PROBLEM DESCRIPTION: Skip the pictures and give back the rest of the listing exactly.

SUPPLIED DATA:
************

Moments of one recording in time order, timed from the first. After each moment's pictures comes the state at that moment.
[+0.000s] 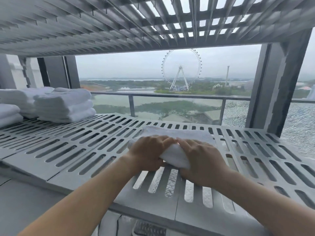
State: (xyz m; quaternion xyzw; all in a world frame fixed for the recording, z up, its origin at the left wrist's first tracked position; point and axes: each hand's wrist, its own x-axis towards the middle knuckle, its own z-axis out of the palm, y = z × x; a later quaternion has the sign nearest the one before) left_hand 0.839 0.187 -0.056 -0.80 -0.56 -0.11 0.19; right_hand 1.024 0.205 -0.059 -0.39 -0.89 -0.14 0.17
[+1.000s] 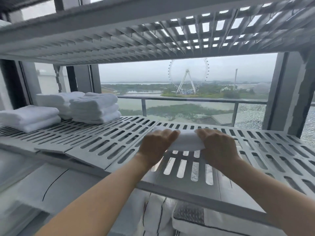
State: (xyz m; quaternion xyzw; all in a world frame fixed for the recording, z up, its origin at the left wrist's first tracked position) left_hand 0.764 0.136 -0.056 -0.71 -0.55 -0.18 0.40; right_hand 0.964 0.164 -0.037 -0.46 -0.83 -0.19 0.26
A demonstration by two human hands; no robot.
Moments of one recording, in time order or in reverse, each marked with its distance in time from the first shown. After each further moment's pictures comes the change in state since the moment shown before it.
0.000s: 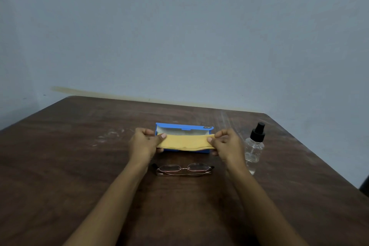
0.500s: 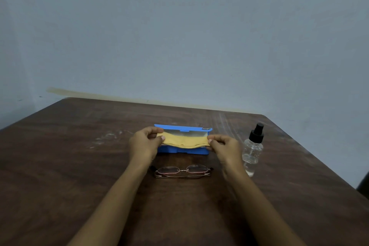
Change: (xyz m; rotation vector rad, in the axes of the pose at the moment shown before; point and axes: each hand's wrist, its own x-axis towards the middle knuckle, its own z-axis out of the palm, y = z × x) left_hand -0.003 0.005 0.002 0.283 -0.031 0.131; right_hand 0.006 0.009 0.006 0.084 0.004 0.044
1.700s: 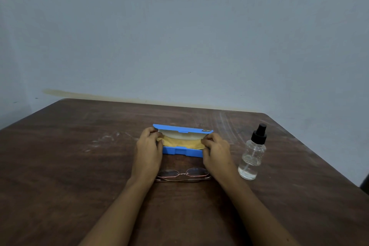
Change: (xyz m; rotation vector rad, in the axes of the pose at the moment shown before) left_hand 0.004 -0.026 0.017 0.430 0.047 0.385; right_hand -0.007 0.005 0.008 -0.840 -0.147 -0.429
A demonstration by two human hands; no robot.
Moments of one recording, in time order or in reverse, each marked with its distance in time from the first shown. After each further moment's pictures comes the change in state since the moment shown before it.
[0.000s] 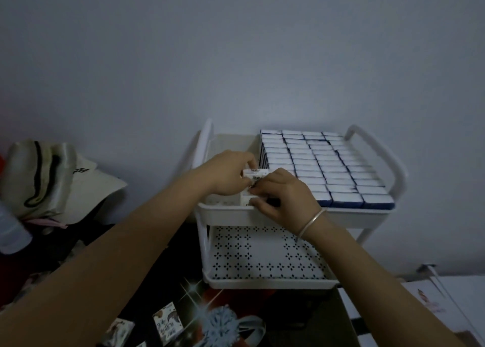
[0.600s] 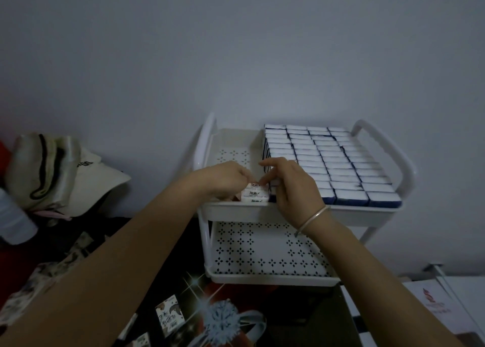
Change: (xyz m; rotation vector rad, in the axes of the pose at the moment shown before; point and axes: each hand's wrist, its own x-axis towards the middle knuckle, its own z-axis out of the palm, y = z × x) left_hand -0.012 0.011 0.008 -0.345 -0.217 -0.315; right_hand 0.001 0.000 0.000 0.113 0.101 0.133
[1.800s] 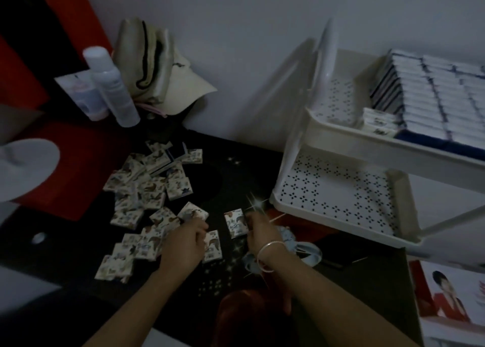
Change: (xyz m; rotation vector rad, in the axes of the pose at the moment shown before) left_hand -0.150 -0.299 0.192 -0.063 0.510 -0.386; right_hand -0.176 -0.078 0.241 0.074 -0.822 0.454
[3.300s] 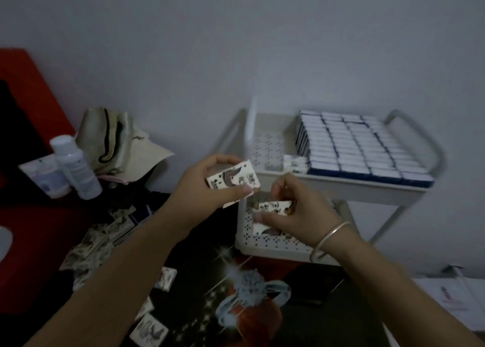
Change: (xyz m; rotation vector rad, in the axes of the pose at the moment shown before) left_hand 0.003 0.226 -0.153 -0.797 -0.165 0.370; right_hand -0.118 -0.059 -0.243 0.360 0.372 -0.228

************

RESULT OF THE TASK:
Moments of one recording in time order, timed from the first. After each moment's pictures comes the state at that moment.
[+0.000s] 
State: (xyz m; quaternion xyzw; all in a world frame fixed for the recording, z up, its origin at the left wrist's first tracked position; point and axes: each hand's wrist, its own x-axis towards the middle knuckle, its own z-axis out of the palm, y = z × x; a later quaternion has the sign nearest the one before) left_hand 0.839 0.187 -0.056 -0.80 -0.56 -0.11 0.19; right_hand 1.024 0.205 -0.059 -0.39 -0.89 -0.14 0.17
[+1.000s] 
State: (xyz m; quaternion xyzw; all in a world frame fixed for the recording, z up, its origin at the left wrist's first tracked position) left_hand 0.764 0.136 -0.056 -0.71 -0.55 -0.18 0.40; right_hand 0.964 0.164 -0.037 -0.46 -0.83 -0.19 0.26
A demonstration by two human hands; no robot.
Moments of one recording, in time order or in reverse, each marked with its distance in time from the first shown. After each further moment's pictures comes the change in state since the moment shown before it.
0.000s: 
0.500s: 
Change: (xyz m; rotation vector rad, in the axes of the pose at the moment shown before; point and axes: each hand's wrist, its own x-axis towards the middle knuckle, its own z-axis out of the palm, y = z × x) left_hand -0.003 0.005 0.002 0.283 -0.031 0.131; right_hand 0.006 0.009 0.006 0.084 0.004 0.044
1.700s: 
Change: (xyz m; rotation vector rad, in the axes of the pose at the moment shown before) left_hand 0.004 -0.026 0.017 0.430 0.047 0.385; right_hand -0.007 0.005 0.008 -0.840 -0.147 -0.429
A demonstration by two human hands; no robot.
Moments of one recording, in time order or in reverse, each marked with its distance in time from the first shown. After each further moment's pictures comes the change in state since the moment shown before it.
[0.000s] 
[0.600s] 
Change: (xyz m; rotation vector rad, in the axes of the pose at the moment shown before; point and axes: each hand's wrist, its own x-axis towards the middle knuckle, its own z-axis out of the palm, y = z × x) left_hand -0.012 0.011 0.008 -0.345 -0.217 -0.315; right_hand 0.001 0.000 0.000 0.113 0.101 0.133
[1.800s] 
Change: (xyz m; rotation vector rad, in the axes of the pose at the moment shown before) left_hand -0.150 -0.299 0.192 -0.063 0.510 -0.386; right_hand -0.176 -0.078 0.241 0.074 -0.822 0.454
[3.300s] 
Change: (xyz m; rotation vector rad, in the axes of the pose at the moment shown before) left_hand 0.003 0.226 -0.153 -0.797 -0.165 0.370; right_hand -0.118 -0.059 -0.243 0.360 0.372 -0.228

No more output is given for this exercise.